The Right Waters, ref. 3
Mar. 14th, 2012 02:31 pm![[personal profile]](https://www.dreamwidth.org/img/silk/identity/user.png)
I invoke the Commonwealth! I know what was in Othroerir; Othroerir was in it, In it, it was hoarded, Hoarded, it was stolen, Stolen, it was spilled, Spilled, I caught it; Caught, it was given away, Given away, it stays my own, My own is the Commonwealth. I invoke it! The land may not be hidden from its lover.
Form and function would suggest that this is Amergin's invocation of Ireland, or so I can gather from readily available sources that have paraphrased accounts. Leaving the framework aside, consideration of the content draws on the history of Othroerir, and so "Skaldskaparmal" or "Havamal" from the Icelandic prose and poetry compiled by Snorri Sturluson and anonymous others are the most obvious places that this would take us. Granting that Myers was drawing on what would have been currently published work, Eddas are a good guess.
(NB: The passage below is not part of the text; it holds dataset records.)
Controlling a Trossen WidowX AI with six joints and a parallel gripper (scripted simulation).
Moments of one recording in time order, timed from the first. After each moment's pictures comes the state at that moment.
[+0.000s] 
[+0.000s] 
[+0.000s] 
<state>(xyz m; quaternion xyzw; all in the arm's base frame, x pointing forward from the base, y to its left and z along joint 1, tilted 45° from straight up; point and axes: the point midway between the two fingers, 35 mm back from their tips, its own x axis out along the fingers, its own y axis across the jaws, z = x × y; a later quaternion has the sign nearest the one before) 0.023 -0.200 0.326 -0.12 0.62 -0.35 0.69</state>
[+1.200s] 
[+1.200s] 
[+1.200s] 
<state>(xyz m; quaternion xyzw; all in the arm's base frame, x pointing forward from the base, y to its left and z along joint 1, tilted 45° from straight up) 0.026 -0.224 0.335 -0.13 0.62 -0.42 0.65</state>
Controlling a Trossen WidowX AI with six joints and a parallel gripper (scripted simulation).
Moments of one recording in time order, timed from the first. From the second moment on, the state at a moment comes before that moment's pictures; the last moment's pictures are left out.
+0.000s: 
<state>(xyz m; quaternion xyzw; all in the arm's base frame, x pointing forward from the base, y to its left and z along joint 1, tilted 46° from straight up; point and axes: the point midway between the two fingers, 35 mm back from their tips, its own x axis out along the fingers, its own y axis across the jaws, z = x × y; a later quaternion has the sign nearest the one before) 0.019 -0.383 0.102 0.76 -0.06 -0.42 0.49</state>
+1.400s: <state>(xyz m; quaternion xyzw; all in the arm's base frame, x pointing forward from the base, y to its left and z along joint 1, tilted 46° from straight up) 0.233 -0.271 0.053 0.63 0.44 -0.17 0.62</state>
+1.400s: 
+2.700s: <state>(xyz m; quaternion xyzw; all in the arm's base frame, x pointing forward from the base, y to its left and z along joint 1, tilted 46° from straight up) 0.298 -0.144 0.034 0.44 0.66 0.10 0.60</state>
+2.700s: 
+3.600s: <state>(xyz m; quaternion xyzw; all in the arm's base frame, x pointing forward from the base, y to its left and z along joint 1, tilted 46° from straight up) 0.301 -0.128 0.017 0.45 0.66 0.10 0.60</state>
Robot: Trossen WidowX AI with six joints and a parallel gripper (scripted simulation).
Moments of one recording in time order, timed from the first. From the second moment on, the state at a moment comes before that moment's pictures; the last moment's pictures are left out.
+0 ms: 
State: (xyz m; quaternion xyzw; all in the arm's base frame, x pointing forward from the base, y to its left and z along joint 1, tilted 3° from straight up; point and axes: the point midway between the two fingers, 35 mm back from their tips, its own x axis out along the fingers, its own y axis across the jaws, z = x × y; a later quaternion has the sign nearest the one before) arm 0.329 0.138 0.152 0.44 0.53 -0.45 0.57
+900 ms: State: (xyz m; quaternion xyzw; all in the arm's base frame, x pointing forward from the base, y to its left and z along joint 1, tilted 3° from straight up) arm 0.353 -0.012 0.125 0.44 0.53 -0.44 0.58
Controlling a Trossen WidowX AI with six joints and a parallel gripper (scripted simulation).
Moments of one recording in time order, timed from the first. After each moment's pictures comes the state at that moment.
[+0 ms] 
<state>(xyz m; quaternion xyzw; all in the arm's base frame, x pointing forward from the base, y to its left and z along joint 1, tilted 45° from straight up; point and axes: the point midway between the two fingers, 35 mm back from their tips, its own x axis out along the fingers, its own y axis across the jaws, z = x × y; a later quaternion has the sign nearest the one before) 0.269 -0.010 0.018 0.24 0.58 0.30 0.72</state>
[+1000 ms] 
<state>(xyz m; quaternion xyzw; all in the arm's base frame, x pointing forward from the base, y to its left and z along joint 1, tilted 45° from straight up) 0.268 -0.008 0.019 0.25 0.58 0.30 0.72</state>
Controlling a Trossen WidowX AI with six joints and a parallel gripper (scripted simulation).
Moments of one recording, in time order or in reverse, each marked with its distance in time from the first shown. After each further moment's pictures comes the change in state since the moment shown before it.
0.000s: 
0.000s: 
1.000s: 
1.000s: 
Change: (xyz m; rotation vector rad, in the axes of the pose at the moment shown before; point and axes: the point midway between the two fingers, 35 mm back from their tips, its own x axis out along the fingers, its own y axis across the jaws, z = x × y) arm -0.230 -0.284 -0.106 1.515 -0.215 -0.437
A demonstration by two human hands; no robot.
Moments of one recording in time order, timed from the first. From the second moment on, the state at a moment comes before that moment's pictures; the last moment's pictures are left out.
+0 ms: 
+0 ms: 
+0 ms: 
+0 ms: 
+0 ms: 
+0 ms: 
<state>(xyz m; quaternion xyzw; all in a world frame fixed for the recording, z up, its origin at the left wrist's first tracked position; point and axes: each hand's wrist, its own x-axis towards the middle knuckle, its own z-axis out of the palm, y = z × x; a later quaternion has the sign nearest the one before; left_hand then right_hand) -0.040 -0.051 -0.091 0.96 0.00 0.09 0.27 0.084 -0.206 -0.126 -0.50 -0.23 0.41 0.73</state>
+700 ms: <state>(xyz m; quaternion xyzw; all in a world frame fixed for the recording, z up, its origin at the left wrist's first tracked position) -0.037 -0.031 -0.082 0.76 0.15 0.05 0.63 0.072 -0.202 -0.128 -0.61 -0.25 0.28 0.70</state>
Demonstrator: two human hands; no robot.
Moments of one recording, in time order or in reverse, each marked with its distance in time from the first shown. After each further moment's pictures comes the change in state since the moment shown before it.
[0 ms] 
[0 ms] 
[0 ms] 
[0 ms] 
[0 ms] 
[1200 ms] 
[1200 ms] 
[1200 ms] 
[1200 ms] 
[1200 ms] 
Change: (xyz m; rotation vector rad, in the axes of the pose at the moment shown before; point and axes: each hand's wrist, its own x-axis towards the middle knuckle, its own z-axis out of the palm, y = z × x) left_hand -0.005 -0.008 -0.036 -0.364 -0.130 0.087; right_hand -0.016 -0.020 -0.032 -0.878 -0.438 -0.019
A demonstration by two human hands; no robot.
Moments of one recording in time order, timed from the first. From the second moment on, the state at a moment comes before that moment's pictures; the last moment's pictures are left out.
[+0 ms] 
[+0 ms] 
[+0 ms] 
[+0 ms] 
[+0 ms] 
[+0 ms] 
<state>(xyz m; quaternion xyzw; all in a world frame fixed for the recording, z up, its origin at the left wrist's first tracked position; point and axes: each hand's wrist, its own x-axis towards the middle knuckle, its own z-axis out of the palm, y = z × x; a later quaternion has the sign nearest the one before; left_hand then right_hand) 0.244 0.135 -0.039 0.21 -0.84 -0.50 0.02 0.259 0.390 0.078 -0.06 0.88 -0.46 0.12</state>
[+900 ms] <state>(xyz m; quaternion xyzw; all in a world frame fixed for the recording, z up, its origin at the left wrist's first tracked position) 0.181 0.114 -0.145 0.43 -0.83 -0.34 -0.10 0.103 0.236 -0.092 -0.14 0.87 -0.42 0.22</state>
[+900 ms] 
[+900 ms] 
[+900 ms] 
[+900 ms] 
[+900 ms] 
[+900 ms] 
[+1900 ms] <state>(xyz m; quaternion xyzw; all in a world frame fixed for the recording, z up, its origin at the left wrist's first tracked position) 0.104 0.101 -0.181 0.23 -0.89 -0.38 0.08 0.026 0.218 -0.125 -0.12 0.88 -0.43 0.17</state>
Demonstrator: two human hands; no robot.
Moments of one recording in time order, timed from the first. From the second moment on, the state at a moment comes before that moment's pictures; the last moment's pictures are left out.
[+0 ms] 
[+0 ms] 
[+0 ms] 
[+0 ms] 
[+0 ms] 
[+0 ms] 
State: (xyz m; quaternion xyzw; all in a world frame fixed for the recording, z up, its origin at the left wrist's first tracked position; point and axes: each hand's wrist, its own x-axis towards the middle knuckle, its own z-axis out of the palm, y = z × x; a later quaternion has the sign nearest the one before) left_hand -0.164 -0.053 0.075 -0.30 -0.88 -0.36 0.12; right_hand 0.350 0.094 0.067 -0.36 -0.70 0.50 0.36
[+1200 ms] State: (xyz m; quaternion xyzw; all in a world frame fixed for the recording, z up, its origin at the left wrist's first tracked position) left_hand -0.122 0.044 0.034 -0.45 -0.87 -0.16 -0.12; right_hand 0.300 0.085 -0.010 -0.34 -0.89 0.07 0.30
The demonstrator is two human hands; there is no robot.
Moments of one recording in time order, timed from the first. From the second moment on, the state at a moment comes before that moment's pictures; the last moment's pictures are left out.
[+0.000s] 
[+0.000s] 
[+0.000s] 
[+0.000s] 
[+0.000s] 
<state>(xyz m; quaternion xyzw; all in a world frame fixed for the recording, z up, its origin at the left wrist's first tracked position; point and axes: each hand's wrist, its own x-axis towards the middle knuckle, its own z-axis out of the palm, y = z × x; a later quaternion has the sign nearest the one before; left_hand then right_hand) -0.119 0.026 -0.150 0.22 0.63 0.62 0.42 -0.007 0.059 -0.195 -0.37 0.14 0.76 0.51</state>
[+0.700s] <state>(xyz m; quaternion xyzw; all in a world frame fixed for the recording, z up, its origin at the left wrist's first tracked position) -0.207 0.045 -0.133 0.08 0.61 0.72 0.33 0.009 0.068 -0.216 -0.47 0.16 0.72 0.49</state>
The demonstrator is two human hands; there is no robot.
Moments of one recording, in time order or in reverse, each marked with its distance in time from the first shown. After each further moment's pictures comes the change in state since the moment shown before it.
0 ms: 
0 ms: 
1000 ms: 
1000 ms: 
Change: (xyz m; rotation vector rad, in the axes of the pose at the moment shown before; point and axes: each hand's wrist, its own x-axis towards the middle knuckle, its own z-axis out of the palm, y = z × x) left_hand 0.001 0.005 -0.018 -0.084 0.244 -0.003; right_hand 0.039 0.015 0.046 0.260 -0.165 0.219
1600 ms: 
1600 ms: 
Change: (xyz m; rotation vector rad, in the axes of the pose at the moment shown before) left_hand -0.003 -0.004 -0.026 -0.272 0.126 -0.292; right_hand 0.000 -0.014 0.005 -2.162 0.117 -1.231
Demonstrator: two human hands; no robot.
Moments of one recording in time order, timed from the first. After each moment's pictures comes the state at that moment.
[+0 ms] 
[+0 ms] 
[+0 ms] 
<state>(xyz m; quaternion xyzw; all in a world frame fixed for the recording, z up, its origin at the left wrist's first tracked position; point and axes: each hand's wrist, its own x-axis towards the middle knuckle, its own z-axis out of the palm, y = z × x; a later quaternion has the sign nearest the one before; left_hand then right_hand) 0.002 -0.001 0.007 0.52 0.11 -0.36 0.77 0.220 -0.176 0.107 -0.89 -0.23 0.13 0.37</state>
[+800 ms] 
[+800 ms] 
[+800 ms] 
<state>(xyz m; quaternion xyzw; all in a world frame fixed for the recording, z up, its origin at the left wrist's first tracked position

Only it's hard to proceed from here. Norse storytelling isn't really the point of "Skaldsakparmal": demonstrative stories and excerpts of lost poetic texts are provided together with descriptive prose as a kind of instruction in traditional Icelandic literature, featuring various examples as object lessons for the purpose of making some point or illustrating some notion.
Events referenced in Golias's chant are nevertheless described more completely and less obliquely in Skaldskaparmal; restricting myself to one source probably means picking that one. Despite this choice the only source I could find for Myers' interpretation of the "rhymester's" or "poetaster's" share spilled from Othroerir was in a footnote to the 1923 Bellows translation of "The Sayings of Har", explaining verse 107 with the claim that the mead Odin spilled on his flight home was the way the human gift of poetry was won.